Его кормление стало обязанностью Алана — один раз в полдень и один раз вечером. Под охраной рычащих собак юноша вносил в клетку котел с мясом и овсяной кашей — единственная пища, которую признавал вождь народа Эйка, — и, отойдя подальше, наблюдал, как тот ест. Это было забавное зрелище, ибо эйкиец имел странные привычки как в еде, так и в обращении с собой. Он не принимался с жадностью за пищу, хотя того пайка, который выделял граф Лавастин, ему явно не хватало. Наоборот, ел с необыкновенным изяществом, с манерами лучшими, чем у большинства дворян, сидевших за графским столом. Если ему требовалось облегчиться (а эту потребность, как казалось Алану, он испытывал реже, чем обыкновенные люди), эйкиец уходил в самый дальний угол клетки — насколько позволяла сковывавшая его цепь. Алан наконец сжалился над ним и стал чистить этот угол каждую неделю, так как никто другой не осмеливался приблизиться к клетке. Вождь смотрел на него, но никогда, даже когда для еды ему освобождали от цепи руку, не нападал. Может быть, потому, что на псарне за Аланом всюду, не отставая ни на шаг, следовали графские псы, не менее зубастые и отвратительные, чем меднокожий вождь. А может, потому, что, имея дьявольскую природу, эйкиец чувствовал ее и в ребенке, рожденном от нечистой силы. Так во всяком случае пробурчал однажды мастер Родлин, но обращался он с Аланом хорошо и никогда не бил, как делал с Лэклингом или другими своими помощниками, если они совершали ошибку или не проявляли достаточно сметливости и рвения. Но кем он все-таки был: рожденным от человеческой женщины и призрака эльфийского вождя или графским бастардом, прижитым со служанкой?
Вождь народа Эйка, как и полагалось пленнику, без единой жалобы перенес зимние холода и весну. Миновал праздник святой Херодии, прошел день Марианы, первый день весны и первый день нового года, семьсот двадцать восьмого с момента произнесения блаженным Дайсаном Божественной Речи, Святого Слова, — за что и прозван был этот святой Провозвестником.
Однажды в замок прибыл гонец, которого проводили в личные покои графа. Пробыв там два часа, он на новой лошади умчался на юг. По замку начались перешептывания.

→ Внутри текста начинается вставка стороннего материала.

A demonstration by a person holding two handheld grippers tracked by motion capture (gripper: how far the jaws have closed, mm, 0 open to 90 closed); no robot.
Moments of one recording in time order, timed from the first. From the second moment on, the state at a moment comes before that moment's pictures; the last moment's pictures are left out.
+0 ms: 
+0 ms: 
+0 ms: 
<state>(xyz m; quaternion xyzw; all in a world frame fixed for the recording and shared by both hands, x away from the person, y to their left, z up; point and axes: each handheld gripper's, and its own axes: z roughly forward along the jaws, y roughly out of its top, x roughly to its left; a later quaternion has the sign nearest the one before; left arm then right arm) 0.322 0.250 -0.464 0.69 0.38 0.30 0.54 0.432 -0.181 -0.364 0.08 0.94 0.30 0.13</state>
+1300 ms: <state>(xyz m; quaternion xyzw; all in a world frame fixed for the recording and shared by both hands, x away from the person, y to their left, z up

— Так это правда? К нам едет госпожа Сабела?
— Неужто граф присоединится к восстанию? И принесет ей присягу?
— Мы будем сражаться против короля?
— Не нашего короля! Генрих — король Вендара, в Варре он всего лишь наследник своего узурпатора-деда.
Алан набрался мужества и в день святой Розины (что за неделю до дня Марианы) задал брату Агиусу несколько вопросов.
— Простите меня, почтенный брат, но должен ли я возвращаться в деревню, когда истечет мой год?
— Твой год? — Агиус опешил. Он перелистывал страницы Святой Книги, не читая их.
— Год моей службы. Через две недели будет день святой Эзеб.
Агиус нахмурился.
— Если хочешь вернуться, поговори с кастеляншей Дуодой. Это ее компетенция, а не моя. И конечно, решение зависит и от твоей тетушки. Но я не думаю, что граф Лавастин распустит ратников в этом году.